As Manny does in Group, Guralnik encourages patients to look beyond their own narratives to consider the way other people see things; she urges them not to let “trauma mind” be their prison. Never is this discussion more compelling than with Elaine and DeSean, who have been married for 11 years. Elaine is a tiny Puerto Rican woman; DeSean is a tall black man. Elaine is controlling in their relationship, while DeSean—conscious of how the world too often sees him as threatening—strives not to appear confrontational (but knows his wife wants him to show more backbone). With help from Guralnik, Elaine acknowledges the contradiction: She wants DeSean to be in charge, but she won’t let him be. The couple starts giggling nervously.

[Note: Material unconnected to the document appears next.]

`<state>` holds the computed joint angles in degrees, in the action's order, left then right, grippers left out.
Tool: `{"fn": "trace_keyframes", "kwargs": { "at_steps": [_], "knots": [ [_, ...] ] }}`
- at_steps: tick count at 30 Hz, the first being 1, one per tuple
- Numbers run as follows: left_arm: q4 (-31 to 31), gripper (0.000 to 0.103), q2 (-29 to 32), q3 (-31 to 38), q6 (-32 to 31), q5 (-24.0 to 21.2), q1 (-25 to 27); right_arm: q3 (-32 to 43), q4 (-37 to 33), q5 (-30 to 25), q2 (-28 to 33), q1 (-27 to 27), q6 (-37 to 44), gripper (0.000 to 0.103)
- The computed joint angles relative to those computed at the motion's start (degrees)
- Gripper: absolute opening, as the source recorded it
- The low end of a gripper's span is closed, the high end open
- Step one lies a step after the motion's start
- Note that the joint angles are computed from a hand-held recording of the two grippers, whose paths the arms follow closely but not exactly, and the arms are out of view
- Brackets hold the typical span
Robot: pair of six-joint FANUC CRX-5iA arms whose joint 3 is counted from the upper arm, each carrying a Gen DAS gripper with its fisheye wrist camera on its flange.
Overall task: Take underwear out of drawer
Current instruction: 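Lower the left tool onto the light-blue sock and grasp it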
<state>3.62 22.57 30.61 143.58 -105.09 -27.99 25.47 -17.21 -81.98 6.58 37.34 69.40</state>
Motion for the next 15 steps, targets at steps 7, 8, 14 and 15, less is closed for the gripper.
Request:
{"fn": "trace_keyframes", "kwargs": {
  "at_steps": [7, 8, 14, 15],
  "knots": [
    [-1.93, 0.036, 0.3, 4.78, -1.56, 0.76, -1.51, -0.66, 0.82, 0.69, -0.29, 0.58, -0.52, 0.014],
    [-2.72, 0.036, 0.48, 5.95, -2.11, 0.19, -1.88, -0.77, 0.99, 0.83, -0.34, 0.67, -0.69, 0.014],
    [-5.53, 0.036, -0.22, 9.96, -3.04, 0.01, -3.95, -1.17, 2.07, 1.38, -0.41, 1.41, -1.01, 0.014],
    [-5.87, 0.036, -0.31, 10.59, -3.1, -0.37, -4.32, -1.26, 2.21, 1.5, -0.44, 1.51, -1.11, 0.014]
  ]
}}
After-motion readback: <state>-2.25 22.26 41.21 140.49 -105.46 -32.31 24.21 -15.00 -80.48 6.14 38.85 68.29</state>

“I’m glad the two of you are laughing, but let’s do another piece of work here,” Guralnik presses. “What’s it like,” she asks DeSean, “to be invited to take on a masculine role and then controlled and told ‘No!’?” He looks stunned, mimics his head exploding, and can only say, “Wow.”

At the core of such shows is an acknowledgment that as a society, we’re still better at sharing what frustrates us than talking openly about our vulnerabilities. (Emotional transparency onscreen is as compelling as it is rare in real life.) But in its conceit and execution, Group represents a shift in the micro-genre. Viewers have seen many types of therapists on-screen over the years: foppish (Kelsey Grammer in Frasier), formidable (Lorraine Bracco in The Sopranos), lovable (Robin Williams in Good Will Hunting), hyper-manipulative (Maggie Siff in Billions). Other than grief or PTSD support groups (Dead to Me, Homecoming) and countless AA meetings, though, the group-therapy dynamic has rarely been explored.